James 'Jim' Candelet

Personal information
- Nationality: United States
- Born: January 13, 1918
- Died: January 1986

Sport
- Club: Smithfield Avenue

Medal record
Representing United States
World Outdoor Championships
| Silver medal – second place | 1972 Worthing | pairs |
| Bronze medal – third place | 1972 Worthing | team |
| Gold medal – first place | 1984 Aberdeen | pairs |

= Jim Candelet =

American lawn bowler

James Candelet (January 13, 1918 – January 1986) was a United States international lawn bowler.

==Bowls career==
Candelet won two medals at the 1972 World Outdoor Bowls Championship in Worthing; a silver medal in the pairs with Bill Tewksbury and bronze medal in the team event (Leonard Trophy).

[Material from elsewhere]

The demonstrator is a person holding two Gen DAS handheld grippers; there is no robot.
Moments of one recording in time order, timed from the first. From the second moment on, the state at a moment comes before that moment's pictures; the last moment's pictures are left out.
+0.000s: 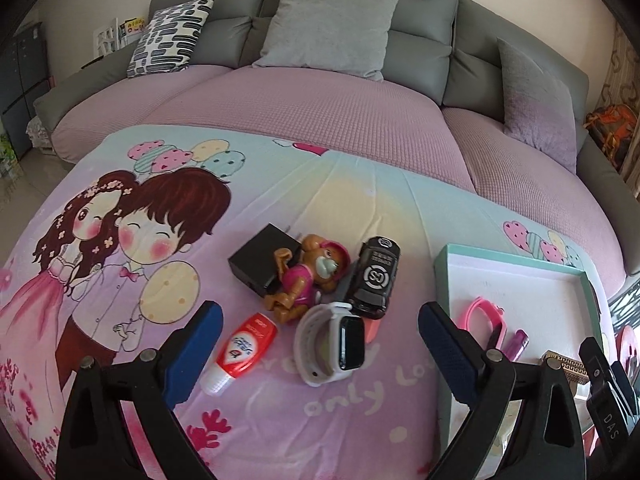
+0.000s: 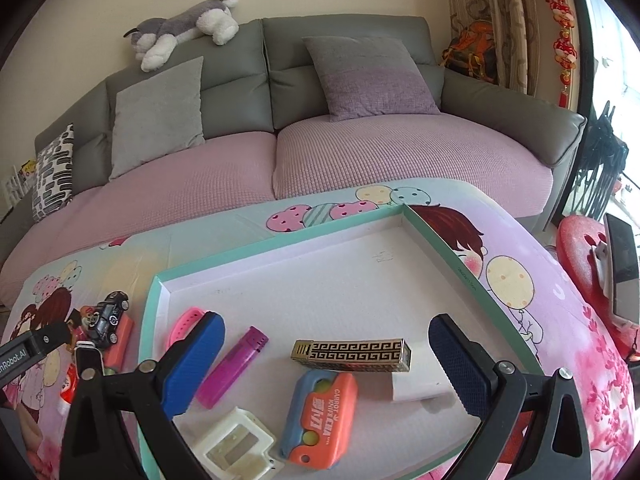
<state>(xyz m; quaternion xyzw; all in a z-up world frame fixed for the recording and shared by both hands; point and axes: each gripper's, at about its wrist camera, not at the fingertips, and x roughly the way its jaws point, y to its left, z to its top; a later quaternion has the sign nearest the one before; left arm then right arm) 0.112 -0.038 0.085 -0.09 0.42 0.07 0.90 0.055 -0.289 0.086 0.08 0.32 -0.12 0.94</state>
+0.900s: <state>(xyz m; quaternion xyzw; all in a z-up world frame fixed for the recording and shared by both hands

Twelve years later he won a gold medal in the 1984 World Outdoor Championships in Aberdeen but fell ill during the competition and was unable to play in the final leaving Skippy Arculli without a partner. He was replaced by the Scottish reserve George Adrain.

He won seven United States Championships, four in the singles (1961, 1966, 1971 and 1980) and three in the pairs (1959, 1968 and 1983). He played in the first six World Outdoor Championships winning silver in the 1972 pairs.

He took up bowls in 1932. He was president of American Lawn Bowls Association from 1970 to 1972 and his wife Elda was a keen bowls player. He bowled for St. Petersburg and Pawtucket and Providence.